Friday, December 21, 2012

Irish-American working class woman adrift ...

I strongly looked forward to the public library acquiring Joan Walsh's What's the Matter with White People?: Why We Long for a Golden Age That Never Was. Walsh spent six years as Salon's editor in chief. I've read her for years and learned to trust her consistent injection of a woman's perspective into the all-too-male enterprise of progressive liberal punditry. Besides, as a white woman myself, I wanted an answer to the question posed by her title. Finally I got a crack at it. Here are some reactions.

Walsh's book is a personal story, not an analytic exercise. It's the tale of how her Irish immigrant working class relatives drifted away from supporting racial and economic justice and away from liberal Democrats. Like too many older whites, they somehow ended up in the party of the plutocrats, of G.W. Bush, John McCain, and Mitt Romney. It is also the tale of how Walsh managed to remain a liberal Democrat despite feeling out of place among progressives. And so, necessarily, it is a story of feeling whiplashed, without a place.

Like such authors as Rick Perlstein, Jefferson Cowie, and even the too little noted Judith Stein, Walsh points to the late 60s and the 70s as a hinge time, the time when the white working class became alienated from Democrats.

Because Democrats were in charge when the country came undone in the 1960s, Democrats got blamed. …

… prosperity undermined the New Deal coalition, giving white workers the freedom to believe their enemy was black protesters and white hippies, while providing the New Left with the dream it could create a progressive majority coalition without big labor. The two groups suddenly had the luxury of hating each other, of focusing on their cultural differences, because their economic battles seemed to have been won.
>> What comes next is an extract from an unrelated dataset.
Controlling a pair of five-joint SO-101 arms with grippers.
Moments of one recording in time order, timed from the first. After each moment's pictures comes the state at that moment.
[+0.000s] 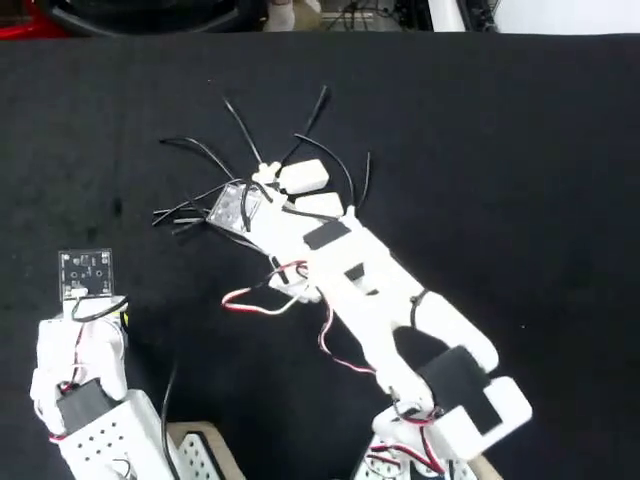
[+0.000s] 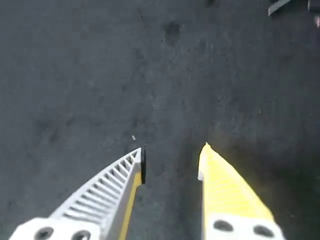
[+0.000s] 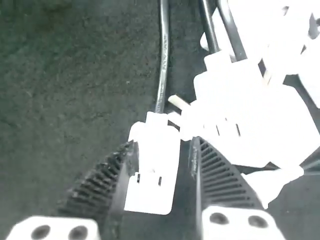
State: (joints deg) left arm -37.5 -101.9 95.8 59.1 -29.4; right arm -31.0 -0.2 37.3 47.5 33.5
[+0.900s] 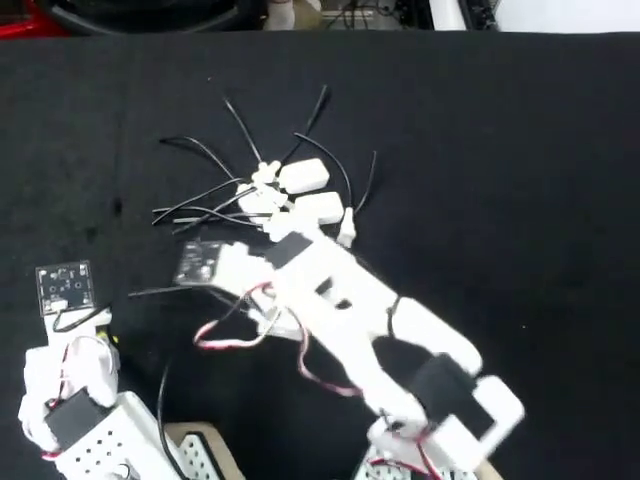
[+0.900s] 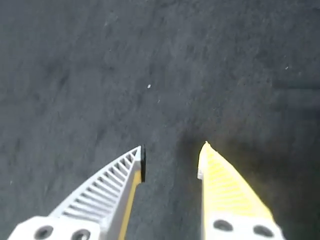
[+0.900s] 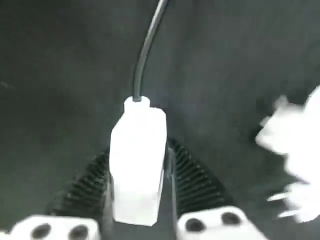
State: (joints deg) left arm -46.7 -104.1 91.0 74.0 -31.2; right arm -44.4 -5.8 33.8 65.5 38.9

She mourns the disdain and ignorance with which liberals treated the terrible history of Irish suffering -- somehow other people's travails counted more than those of her people. None of us respond well to feeling our culture has been dismissed.

And Walsh experienced a particular wrenching that many white progressives felt in the Reagan era:

… I had given up on my working-class family; I tuned out their problems and anything they had to say that was legitimate. I was out of touch with the number of people who shared their concerns and blissfully ignorant of what the new Reagan Republicans would impose on the national scene in the coming decades -- a full-scaled Republican revolution that used social issues to inflame the people I grew up with, while betraying their economic interests.

She identifies with the experience Obama recounts in his autobiography of checking out the squabbling sectarian left groups of that era while seeking a political home and, like him, recoiling at their lack of realism and of an inspiring vision.

A savvy post movement do-gooder stayed away from that leftover left. … Obama went into community organizing, I went into community journalism. Trying to be effective in the Reagan years, we mostly had small dreams.

I lived some of the same sense of losing my place (though my mostly WASP family had always been Republicans of the now-extinct northeastern sort), but for me, insurgent feminism filled the hole where New Deal populism might have once lived. Though Walsh is the epitome in some ways of what the women's movement has won us -- a Hillary-admirer, a writer, a TV commentator who brings a woman's experience to politics -- the women's movement doesn't seem to have served her as a political home in that difficult time. She reports with resentment her feeling of having no place in social struggles in which race seemed to trump concerns for economic justice.

In at least two different Oakland meetings, heavily attended by welfare-rights groups, the very same African American woman stood up, as if on cue, pointed to me sitting with the decision-makers, and said angrily, "There's only one reason you're sitting there, and I'm standing here." No one needed to spell out the reason: that I was white. I understood her anger, but it felt like theater, not practical politics intended to bring about change. (I also noticed that "minorities" always singled out other "minorities" at such times. Why didn't she suggest an older white male colleague had taken the place that should have been hers?)

I'm a little older than Walsh with a different political history, but I've been in some of those meetings -- in Oakland in fact. Come on Joan -- you shine that stuff on. It will either pass away or it won't; you'll either be accepted for your work by people whose work you respect or you won't; there's nothing to do but let it go and do the work. I'm sure she knows that, but the book is a testament to how hard it has been for her to hang on to what she knows.

Anyone who has read this far will have gathered that I'm ambivalent about What's the Matter with White People? It didn't help as much as I hoped in answering its own question. I can't stop with recognizing the humanity of people whose bitterness (yes -- bitterness and disappointment, I will just say it) keeps them acting politically against their own self-interest. I want to know what we can do -- truthfully, respectfully -- to help them change that. I'm an activist, I guess.

On the other hand, if you don't know much about the history of Irish assimilation in the U.S. melting pot, this is a good and valuable book. There are more histories in this country than we realize and we become more ourselves as we assimilate more of them.

1 comment:

amspirnational said...

You should understand, when the Democrat Party abandoned the class values of the White working class, for neolib-feminist,minority racist, free-trade advocacy...it drove large numbers of white workers into the arms of the GOP plutocratic, anti-worker bankster-corporate gangsters.